The listing below should be printed exactly, every line of it. Skip the pictures.

━━━━━━

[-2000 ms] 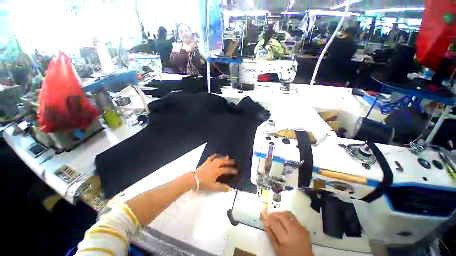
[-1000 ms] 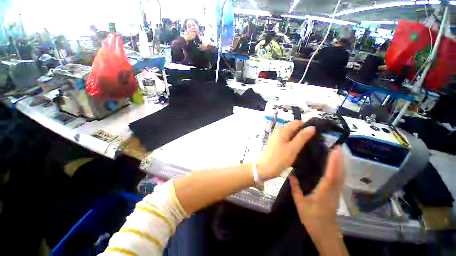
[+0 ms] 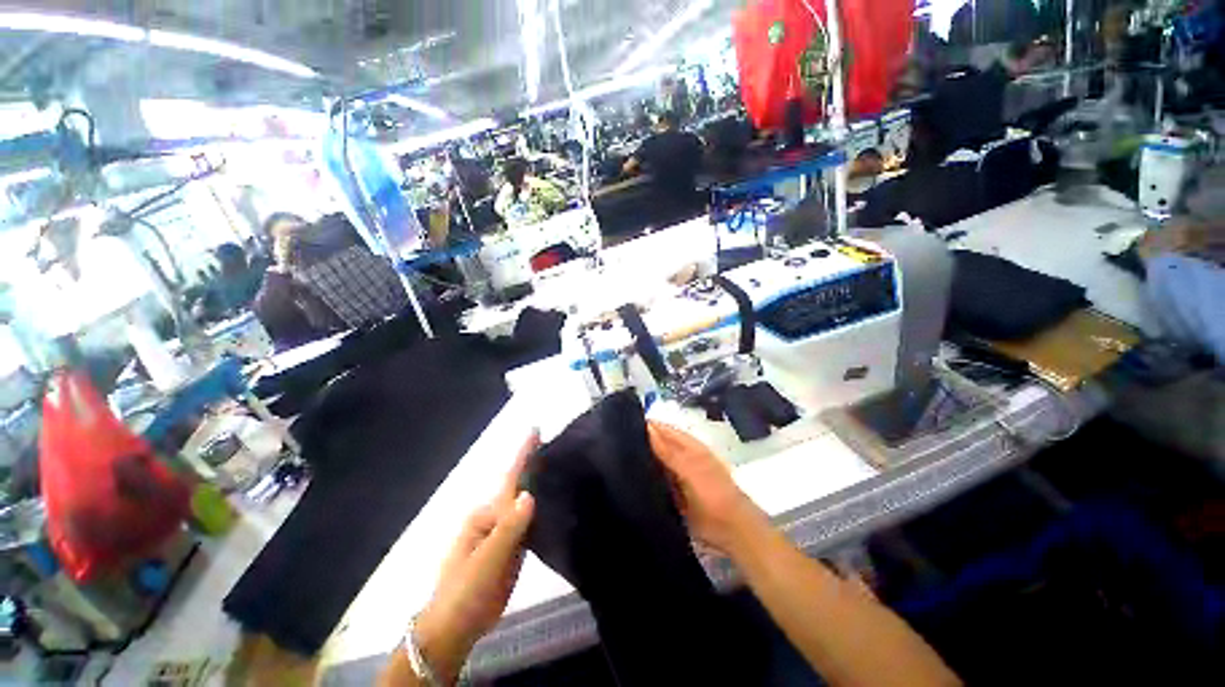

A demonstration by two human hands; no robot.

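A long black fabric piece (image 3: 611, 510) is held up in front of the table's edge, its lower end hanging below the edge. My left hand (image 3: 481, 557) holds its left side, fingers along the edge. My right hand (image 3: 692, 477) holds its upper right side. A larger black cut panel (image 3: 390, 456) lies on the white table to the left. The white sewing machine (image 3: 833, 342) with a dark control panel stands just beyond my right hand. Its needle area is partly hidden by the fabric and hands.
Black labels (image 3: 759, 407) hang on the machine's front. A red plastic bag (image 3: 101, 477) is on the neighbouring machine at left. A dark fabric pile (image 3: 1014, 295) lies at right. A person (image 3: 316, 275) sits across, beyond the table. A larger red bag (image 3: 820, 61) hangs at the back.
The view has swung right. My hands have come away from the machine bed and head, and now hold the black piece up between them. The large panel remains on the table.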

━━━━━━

- **ANSWER SPACE**:
[-2000 ms] 
[-1000 ms] 
[+0 ms] 

A demonstration by two human hands; no robot.

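A long black fabric piece (image 3: 611, 510) is held up in front of the table's edge, its lower end hanging below the edge. My left hand (image 3: 481, 557) holds its left side, fingers along the edge. My right hand (image 3: 692, 477) holds its upper right side. A larger black cut panel (image 3: 390, 456) lies on the white table to the left. The white sewing machine (image 3: 833, 342) with a dark control panel stands just beyond my right hand. Its needle area is partly hidden by the fabric and hands.
Black labels (image 3: 759, 407) hang on the machine's front. A red plastic bag (image 3: 101, 477) is on the neighbouring machine at left. A dark fabric pile (image 3: 1014, 295) lies at right. A person (image 3: 316, 275) sits across, beyond the table. A larger red bag (image 3: 820, 61) hangs at the back.
The view has swung right. My hands have come away from the machine bed and head, and now hold the black piece up between them. The large panel remains on the table.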

The answer has been given, and the exercise is done.